Any images in the material are to be dropped while every line is retyped exactly.

**Supplied information**
◆ ◆ ◆ ◆ ◆
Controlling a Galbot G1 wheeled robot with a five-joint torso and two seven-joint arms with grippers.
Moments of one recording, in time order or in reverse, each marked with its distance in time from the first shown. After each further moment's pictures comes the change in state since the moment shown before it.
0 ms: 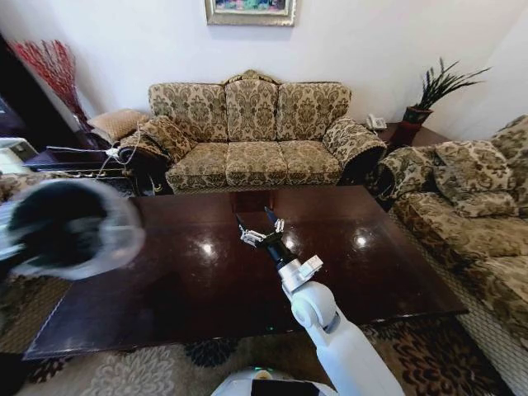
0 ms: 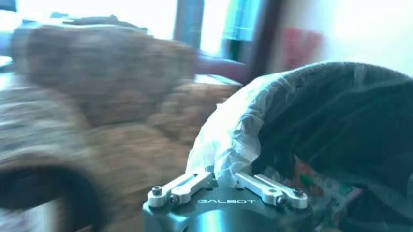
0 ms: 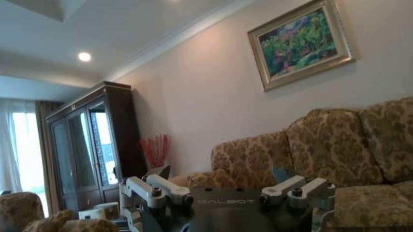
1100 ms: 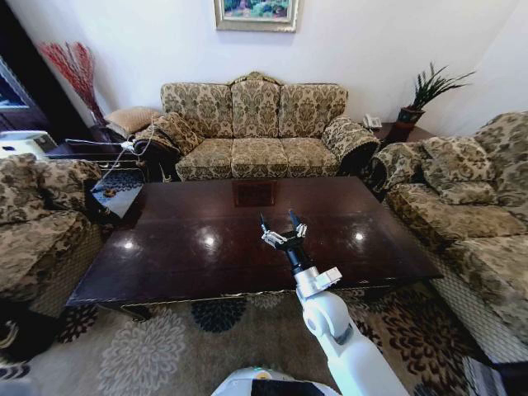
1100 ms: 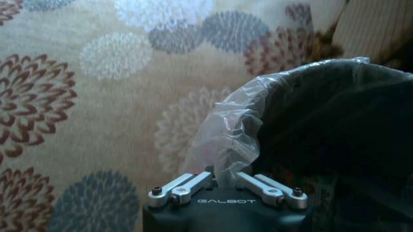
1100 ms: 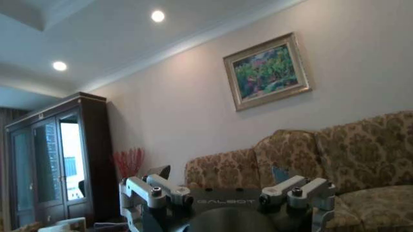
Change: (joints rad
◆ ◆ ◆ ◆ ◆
**Completed exercise**
Controlling a Galbot G1 wheeled robot with a five-joint torso and two seven-joint arms with grippers.
Moments of one recording, in time order or in reverse, each marked with its distance in time from the first shown. After each further moment's pictures comes the change in state since the moment shown before it.
0 ms: 
0 ms: 
0 ms: 
1100 ms: 
1100 ms: 
1100 ms: 
Change: (joints rad

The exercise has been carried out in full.